PCA and Neural Network Autoencoder Connection#
We can learn principal component analysis (PCA) linear mapping from D-dimensions of data to M-dimensions of subspace where M < D by using a two-layer autoencoder neural network with linear activation. The model will learn to map from D-space to M-space by minimizing the mean squared error of the reconstruction and the true value.
The intuition why this is the case is because PCA is also a linear mapping that minimizes the mean squared error of the reconstruction of the datapoints from M-space to D-space.
In other words, PCA and a 2-layer neural network autoencoder are practically equivalent.
We load the Wine dataset from Sklearn which has 13 columns that are all float64 and 178 datapoints (rows)

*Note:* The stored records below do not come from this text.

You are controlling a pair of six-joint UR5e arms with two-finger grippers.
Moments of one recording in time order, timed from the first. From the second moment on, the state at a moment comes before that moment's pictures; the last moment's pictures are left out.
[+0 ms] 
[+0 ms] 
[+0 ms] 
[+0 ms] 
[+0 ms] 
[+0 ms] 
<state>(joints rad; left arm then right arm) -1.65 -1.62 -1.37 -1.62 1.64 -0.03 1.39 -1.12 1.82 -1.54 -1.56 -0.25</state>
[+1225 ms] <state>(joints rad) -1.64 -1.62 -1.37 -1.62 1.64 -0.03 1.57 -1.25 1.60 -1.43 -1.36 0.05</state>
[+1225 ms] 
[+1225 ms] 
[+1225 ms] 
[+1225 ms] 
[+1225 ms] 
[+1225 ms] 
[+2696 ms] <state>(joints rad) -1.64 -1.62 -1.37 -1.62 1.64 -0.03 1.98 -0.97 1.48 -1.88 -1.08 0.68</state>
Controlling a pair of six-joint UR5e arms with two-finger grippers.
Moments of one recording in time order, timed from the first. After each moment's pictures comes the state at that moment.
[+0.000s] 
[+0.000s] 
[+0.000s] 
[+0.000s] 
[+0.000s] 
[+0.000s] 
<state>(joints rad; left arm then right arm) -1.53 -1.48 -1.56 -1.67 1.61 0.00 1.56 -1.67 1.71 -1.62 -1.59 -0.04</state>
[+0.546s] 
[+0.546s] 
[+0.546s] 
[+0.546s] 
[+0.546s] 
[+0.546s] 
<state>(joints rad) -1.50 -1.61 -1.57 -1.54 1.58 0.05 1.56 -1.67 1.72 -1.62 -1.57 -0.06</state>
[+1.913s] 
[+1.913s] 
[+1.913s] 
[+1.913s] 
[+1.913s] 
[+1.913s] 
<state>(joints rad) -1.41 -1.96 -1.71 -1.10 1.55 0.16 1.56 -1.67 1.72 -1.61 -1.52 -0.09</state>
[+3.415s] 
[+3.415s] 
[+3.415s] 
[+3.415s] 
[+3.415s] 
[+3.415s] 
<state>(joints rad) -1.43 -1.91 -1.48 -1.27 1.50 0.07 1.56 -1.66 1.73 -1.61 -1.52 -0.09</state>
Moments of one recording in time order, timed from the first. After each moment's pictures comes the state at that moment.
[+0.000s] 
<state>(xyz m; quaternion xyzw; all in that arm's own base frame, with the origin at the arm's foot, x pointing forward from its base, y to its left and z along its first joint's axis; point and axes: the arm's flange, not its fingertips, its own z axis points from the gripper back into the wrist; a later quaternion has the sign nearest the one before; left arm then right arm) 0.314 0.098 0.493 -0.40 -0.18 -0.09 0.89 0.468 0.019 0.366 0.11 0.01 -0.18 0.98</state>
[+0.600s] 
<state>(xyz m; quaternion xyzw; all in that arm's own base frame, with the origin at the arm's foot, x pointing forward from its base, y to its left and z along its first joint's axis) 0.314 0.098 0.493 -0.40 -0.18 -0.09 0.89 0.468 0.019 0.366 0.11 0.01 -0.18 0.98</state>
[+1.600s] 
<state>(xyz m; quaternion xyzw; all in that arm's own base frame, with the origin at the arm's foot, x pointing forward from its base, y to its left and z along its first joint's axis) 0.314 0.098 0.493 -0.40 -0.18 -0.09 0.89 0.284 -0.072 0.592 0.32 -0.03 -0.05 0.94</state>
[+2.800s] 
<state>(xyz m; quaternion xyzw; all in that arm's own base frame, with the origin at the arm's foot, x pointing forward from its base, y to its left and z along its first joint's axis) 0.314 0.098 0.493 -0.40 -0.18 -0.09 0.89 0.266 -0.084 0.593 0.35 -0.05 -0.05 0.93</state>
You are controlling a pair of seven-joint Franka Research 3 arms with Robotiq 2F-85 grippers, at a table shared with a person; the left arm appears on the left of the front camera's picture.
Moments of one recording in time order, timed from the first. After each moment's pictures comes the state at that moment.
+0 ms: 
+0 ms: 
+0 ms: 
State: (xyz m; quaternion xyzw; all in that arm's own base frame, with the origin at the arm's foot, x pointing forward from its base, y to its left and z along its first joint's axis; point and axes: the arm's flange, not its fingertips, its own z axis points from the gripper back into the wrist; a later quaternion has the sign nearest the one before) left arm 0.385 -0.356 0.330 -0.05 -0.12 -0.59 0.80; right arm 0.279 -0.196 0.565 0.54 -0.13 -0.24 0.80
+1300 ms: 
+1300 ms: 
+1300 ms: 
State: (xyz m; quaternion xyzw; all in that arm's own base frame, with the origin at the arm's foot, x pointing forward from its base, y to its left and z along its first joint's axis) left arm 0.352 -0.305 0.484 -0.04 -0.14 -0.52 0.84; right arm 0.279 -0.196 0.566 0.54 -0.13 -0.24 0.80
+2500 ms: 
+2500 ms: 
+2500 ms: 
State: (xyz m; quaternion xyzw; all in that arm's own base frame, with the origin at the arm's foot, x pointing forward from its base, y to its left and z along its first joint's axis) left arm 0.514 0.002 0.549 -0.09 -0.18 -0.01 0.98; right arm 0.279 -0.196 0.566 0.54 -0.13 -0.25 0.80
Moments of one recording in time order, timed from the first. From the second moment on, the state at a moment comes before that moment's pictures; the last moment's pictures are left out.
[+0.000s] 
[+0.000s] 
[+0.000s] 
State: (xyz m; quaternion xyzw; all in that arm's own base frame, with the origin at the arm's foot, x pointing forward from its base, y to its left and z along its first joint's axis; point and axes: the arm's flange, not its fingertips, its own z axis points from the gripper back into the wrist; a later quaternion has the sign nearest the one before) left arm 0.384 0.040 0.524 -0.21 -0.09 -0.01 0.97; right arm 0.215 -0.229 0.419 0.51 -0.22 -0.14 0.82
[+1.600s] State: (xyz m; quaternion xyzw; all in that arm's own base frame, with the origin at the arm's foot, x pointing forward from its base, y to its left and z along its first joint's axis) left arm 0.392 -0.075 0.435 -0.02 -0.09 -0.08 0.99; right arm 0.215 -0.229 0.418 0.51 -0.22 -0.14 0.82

<class 'pandas.core.frame.DataFrame'>
RangeIndex: 178 entries, 0 to 177
Data columns (total 13 columns):
# Column Non-Null Count Dtype
--- ------ -------------- -----
0 alcohol 178 non-null float64
1 malic_acid 178 non-null float64
2 ash 178 non-null float64
3 alcalinity_of_ash 178 non-null float64
4 magnesium 178 non-null float64
5 total_phenols 178 non-null float64
6 flavanoids 178 non-null float64
7 nonflavanoid_phenols 178 non-null float64
8 proanthocyanins 178 non-null float64
9 color_intensity 178 non-null float64
10 hue 178 non-null float64
11 od280/od315_of_diluted_wines 178 non-null float64
12 proline 178 non-null float64
dtypes: float64(13)
memory usage: 18.2 KB
We show below a sample of the dataset
alcohol | malic_acid | ash | alcalinity_of_ash | magnesium | total_phenols | flavanoids | nonflavanoid_phenols | proanthocyanins | color_intensity | hue | od280/od315_of_diluted_wines | proline | |
---|---|---|---|---|---|---|---|---|---|---|---|---|---|
0 | 14.23 | 1.71 | 2.43 | 15.6 | 127.0 | 2.80 | 3.06 | 0.28 | 2.29 | 5.64 | 1.04 | 3.92 | 1065.0 |
1 | 13.20 | 1.78 | 2.14 | 11.2 | 100.0 | 2.65 | 2.76 | 0.26 | 1.28 | 4.38 | 1.05 | 3.40 | 1050.0 |
2 | 13.16 | 2.36 | 2.67 | 18.6 | 101.0 | 2.80 | 3.24 | 0.30 | 2.81 | 5.68 | 1.03 | 3.17 | 1185.0 |
3 | 14.37 | 1.95 | 2.50 | 16.8 | 113.0 | 3.85 | 3.49 | 0.24 | 2.18 | 7.80 | 0.86 | 3.45 | 1480.0 |
4 | 13.24 | 2.59 | 2.87 | 21.0 | 118.0 | 2.80 | 2.69 | 0.39 | 1.82 | 4.32 | 1.04 | 2.93 | 735.0 |
We then train a neural network autoencoder with linear activation functions that maps 13 input variables to 2 hidden nodes then back to 13 output nodes. The goal is to learn a 2D-mapping from 13D dataset such that we can linearly reconstruct from 2D to 13D with minimal mean squared error. We visualize the network architecture below.
Note that prior to training, we first standard scale the dataset so the values of the variables are comparable.

We visualize below the 2D space mapping of the datapoints, predicted vs true values correlation plot of the different variables pooled together, and the network weights over 200 training iterations. We see that the model learns to “spread” the data point projection in 2D space (chart 1).